> [Exercise details] Transcribe the records below. Leave nothing out and change nothing.

(Extracted data entries)
┌────────

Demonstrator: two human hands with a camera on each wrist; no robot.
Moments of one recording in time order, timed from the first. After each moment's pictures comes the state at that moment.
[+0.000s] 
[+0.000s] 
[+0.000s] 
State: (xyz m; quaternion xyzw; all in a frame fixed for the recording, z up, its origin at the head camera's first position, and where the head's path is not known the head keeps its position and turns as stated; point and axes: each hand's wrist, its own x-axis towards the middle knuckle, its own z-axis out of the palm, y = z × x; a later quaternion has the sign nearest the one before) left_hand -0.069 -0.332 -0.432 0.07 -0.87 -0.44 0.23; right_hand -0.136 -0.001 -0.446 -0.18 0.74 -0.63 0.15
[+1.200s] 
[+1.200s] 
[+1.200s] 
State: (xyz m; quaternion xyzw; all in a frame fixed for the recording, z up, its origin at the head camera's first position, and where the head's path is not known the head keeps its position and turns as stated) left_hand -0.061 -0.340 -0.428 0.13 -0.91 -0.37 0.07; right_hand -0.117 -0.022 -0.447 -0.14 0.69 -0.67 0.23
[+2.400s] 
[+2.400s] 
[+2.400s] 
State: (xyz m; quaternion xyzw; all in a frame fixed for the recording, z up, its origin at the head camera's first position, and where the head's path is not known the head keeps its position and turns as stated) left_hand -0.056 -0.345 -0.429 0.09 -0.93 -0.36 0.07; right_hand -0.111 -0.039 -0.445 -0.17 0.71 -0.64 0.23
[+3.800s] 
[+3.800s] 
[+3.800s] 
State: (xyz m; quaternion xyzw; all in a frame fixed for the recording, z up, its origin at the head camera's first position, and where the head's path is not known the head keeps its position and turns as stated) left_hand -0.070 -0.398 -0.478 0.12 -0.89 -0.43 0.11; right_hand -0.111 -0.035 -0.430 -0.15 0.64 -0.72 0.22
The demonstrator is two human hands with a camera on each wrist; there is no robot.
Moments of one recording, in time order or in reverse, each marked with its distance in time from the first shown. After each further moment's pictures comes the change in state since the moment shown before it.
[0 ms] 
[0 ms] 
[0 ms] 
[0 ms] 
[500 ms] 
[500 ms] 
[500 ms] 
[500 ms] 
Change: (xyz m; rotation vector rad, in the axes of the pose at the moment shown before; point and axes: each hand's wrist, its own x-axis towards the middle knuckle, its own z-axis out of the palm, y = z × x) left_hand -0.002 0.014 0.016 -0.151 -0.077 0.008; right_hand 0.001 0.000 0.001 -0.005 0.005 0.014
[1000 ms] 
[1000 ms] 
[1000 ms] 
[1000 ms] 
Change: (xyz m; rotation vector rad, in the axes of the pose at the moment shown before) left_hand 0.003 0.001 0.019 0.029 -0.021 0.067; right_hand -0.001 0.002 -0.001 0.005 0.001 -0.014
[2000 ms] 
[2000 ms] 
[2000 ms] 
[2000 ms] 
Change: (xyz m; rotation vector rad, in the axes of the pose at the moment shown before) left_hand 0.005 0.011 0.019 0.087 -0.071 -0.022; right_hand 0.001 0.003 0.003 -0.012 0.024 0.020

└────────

> [Written answer]
Demonstrator: two human hands with a camera on each wrist; no robot.
Moments of one recording in time order, timed from the first. After each moment's pictures comes the state at that moment.
[+0.000s] 
[+0.000s] 
[+0.000s] 
State: (xyz m; quaternion xyzw; all in a frame fixed for the recording, z up, its origin at the head camera's first position, and where the head's path is not known the head keeps its position and turns as stated; point and axes: each hand's wrist, its own x-axis towards the middle knuckle, its own z-axis out of the palm, y = z × x; a later quaternion has the sign nearest the one before) left_hand -0.069 -0.332 -0.432 0.07 -0.87 -0.44 0.23; right_hand -0.136 -0.001 -0.446 -0.18 0.74 -0.63 0.15
[+1.200s] 
[+1.200s] 
[+1.200s] 
State: (xyz m; quaternion xyzw; all in a frame fixed for the recording, z up, its origin at the head camera's first position, and where the head's path is not known the head keeps its position and turns as stated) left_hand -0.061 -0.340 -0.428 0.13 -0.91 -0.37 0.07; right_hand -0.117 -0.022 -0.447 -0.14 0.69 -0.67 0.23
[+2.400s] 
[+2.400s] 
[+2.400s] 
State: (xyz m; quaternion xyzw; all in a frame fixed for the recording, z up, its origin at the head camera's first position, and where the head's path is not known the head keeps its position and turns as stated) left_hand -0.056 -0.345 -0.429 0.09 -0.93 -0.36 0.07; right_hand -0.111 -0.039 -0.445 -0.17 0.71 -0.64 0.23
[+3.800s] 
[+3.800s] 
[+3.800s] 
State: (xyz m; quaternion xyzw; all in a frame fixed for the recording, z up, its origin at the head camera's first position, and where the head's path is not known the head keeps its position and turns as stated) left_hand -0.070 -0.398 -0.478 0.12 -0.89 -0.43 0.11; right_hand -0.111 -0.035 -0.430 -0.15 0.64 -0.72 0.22
The demonstrator is two human hands with a camera on each wrist; there is no robot.
Moments of one recording, in time order or in reverse, each marked with its distance in time from the first shown. After each further moment's pictures comes the change in state since the moment shown before it.
[0 ms] 
[0 ms] 
[0 ms] 
[0 ms] 
[500 ms] 
[500 ms] 
[500 ms] 
[500 ms] 
Change: (xyz m; rotation vector rad, in the axes of the pose at the moment shown before; point and axes: each hand's wrist, its own x-axis towards the middle knuckle, its own z-axis out of the palm, y = z × x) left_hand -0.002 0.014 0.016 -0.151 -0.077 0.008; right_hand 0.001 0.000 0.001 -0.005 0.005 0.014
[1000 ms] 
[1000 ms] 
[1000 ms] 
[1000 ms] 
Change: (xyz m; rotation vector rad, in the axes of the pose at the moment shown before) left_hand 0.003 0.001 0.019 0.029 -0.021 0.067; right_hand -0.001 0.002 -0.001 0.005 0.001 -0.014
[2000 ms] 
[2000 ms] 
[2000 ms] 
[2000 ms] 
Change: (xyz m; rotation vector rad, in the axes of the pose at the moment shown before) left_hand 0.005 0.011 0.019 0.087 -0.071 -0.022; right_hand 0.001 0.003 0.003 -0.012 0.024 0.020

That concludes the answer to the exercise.